Natural-Language Hunt

HuntService turns a free-text question like “show me failed SSH logins from any IP that also pinged the internal DNS server in the last 24h” into a structured EventQuery executed against LogStore. The LLM never returns raw events — it returns a query, which Seerflow then runs deterministically.

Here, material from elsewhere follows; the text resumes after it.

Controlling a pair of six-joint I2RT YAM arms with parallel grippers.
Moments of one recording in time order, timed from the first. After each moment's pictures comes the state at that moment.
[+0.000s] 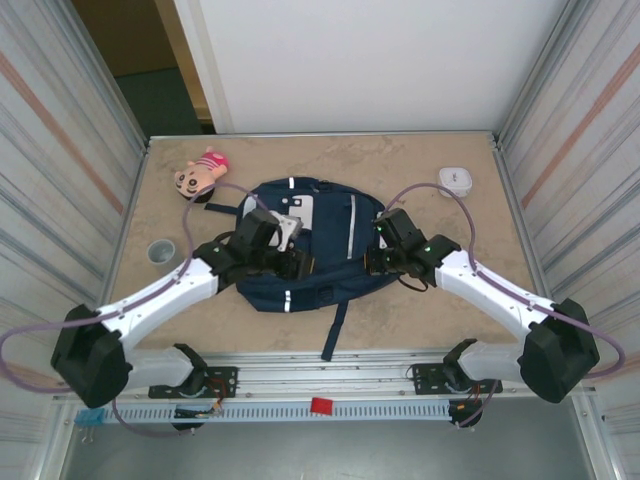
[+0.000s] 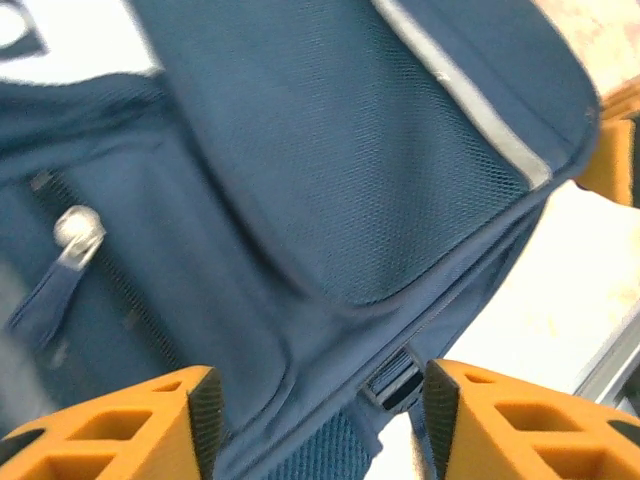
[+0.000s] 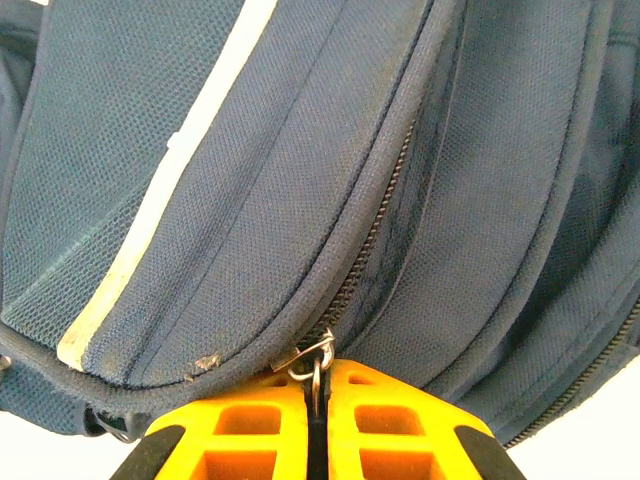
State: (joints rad) left arm -0.69 1.21 0.85 -0.46 0.18 -0.39; right arm 0.65 1.24 0.86 -0.60 -0.01 0.53
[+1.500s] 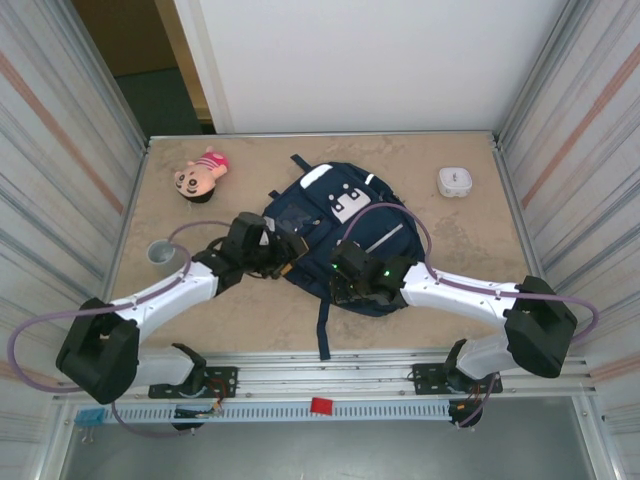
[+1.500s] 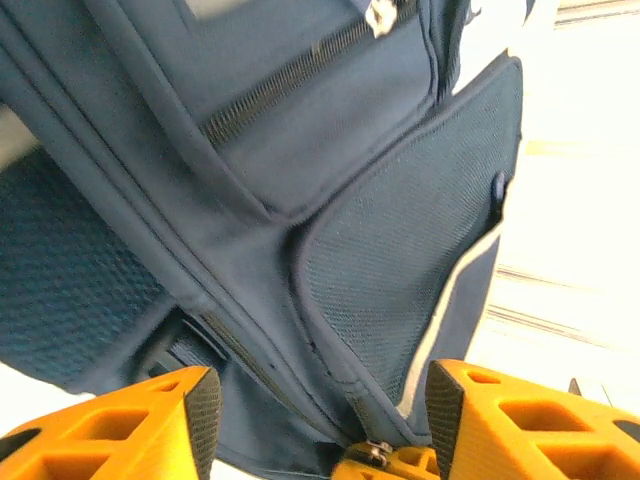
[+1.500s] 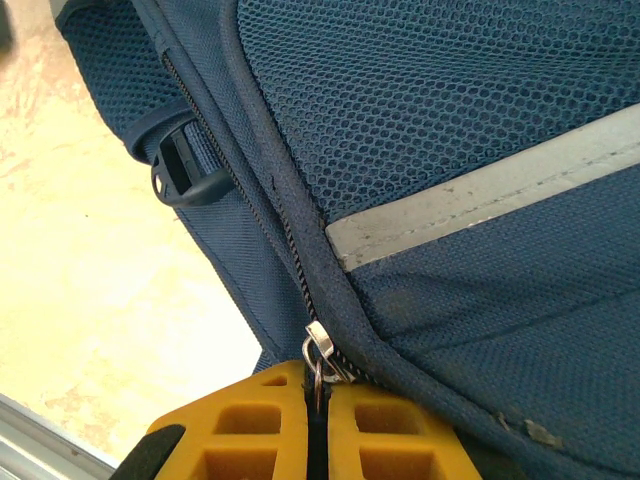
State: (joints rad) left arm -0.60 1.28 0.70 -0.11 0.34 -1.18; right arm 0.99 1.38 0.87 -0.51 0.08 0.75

Why a query, not a free-form answer

If the LLM hallucinates a row, the analyst would be acting on fiction. By forcing the LLM to emit a structured filter that Seerflow validates and runs against real storage, the surfaced events are always real. The LLM’s role is parsing the question, not answering it.

Flow

Operator question
    │
    ▼
HuntService.hunt(question)
    │
    ▼ (cache miss)
LLM prompt: "Translate this question to an EventQuery JSON"
    │
    ▼
parser.py — strict JSON parse
    │
    ▼
_to_event_query.py — coerce to validated EventQuery
    │
    ▼
LogStore.query(EventQuery) — real rows
    │
    ▼
HuntResult { question, query, events, model, latency_ms }

REST API

Method	Path	Purpose
POST	`/api/v1/hunt`	Run a natural-language hunt. Body: `{ "query": "..." }`. Requires `llm.backend` configured (else `503 Service Unavailable`).

Hunt results are cached by the canonical form of the query (whitespace-collapsed, lower-cased), so two analysts asking the same thing share one LLM call.

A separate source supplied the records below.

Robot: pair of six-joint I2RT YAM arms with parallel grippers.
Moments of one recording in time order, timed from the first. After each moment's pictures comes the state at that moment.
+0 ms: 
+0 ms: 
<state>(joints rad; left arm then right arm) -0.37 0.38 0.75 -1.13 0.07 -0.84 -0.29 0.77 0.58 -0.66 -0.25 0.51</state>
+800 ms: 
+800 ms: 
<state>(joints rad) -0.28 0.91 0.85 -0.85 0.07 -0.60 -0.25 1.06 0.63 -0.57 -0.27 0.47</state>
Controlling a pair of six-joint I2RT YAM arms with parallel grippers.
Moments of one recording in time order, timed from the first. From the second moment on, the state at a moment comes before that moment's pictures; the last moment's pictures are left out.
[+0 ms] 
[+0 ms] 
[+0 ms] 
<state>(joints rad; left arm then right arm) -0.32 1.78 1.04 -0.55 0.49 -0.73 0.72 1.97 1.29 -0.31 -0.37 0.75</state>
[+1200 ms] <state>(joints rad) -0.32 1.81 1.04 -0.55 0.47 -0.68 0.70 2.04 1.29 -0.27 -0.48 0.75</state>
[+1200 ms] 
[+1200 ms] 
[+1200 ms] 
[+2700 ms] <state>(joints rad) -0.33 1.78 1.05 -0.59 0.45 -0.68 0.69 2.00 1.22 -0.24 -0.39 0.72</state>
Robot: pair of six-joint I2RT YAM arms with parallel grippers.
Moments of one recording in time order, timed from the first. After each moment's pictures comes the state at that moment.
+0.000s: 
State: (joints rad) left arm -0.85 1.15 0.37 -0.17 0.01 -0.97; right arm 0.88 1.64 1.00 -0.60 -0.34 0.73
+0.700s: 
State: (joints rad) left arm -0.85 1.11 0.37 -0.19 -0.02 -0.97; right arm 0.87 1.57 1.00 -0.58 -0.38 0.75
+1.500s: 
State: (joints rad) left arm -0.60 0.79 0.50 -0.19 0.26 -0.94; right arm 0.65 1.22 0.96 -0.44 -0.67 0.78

For known-entity hunts where you already have the UUID and time window, skip the LLM entirely and call the typed endpoints directly — GET /api/v1/entities/{entity_uuid}/timeline plus GET /api/v1/events with explicit filters.

Output shape

{
  "question": "failed SSH logins in the last 24h from any IP that pinged internal DNS",
  "query": {
    "since": "2026-05-12T15:00:00Z",
    "until": "2026-05-13T15:00:00Z",
    "filters": [
      { "field": "logsource.category", "op": "eq", "value": "authentication" },
      { "field": "logsource.service", "op": "eq", "value": "ssh" },
      { "field": "event.outcome", "op": "eq", "value": "failure" }
    ],
    "entity_join": {
      "type": "ipv4",
      "secondary_filter": { "field": "logsource.category", "op": "eq", "value": "dns" }
    }
  },
  "events": [ /* ... real rows from LogStore ... */ ],
  "total": 87,
  "model": "claude-sonnet-4-6",
  "latency_ms": 1620
}

Configuration

llm:
  backend: ollama
  ollama_model: phi4-mini
  ollama_timeout_s: 30.0

The hunt service shares the LLM backend / timeout with the explanation service.

Limits

The translator targets a deliberately narrow EventQuery schema. Queries needing filters outside that schema return 400 Bad Request with hints, rather than guessing.
Wall-clock timeouts apply (ollama_timeout_s / cloud_timeout_s). Over budget → 502 Bad Gateway with a “try a tighter window” suggestion.
The dashboard surfaces both the query and the translated EventQuery side-by-side so the analyst can spot misinterpretation before reading results.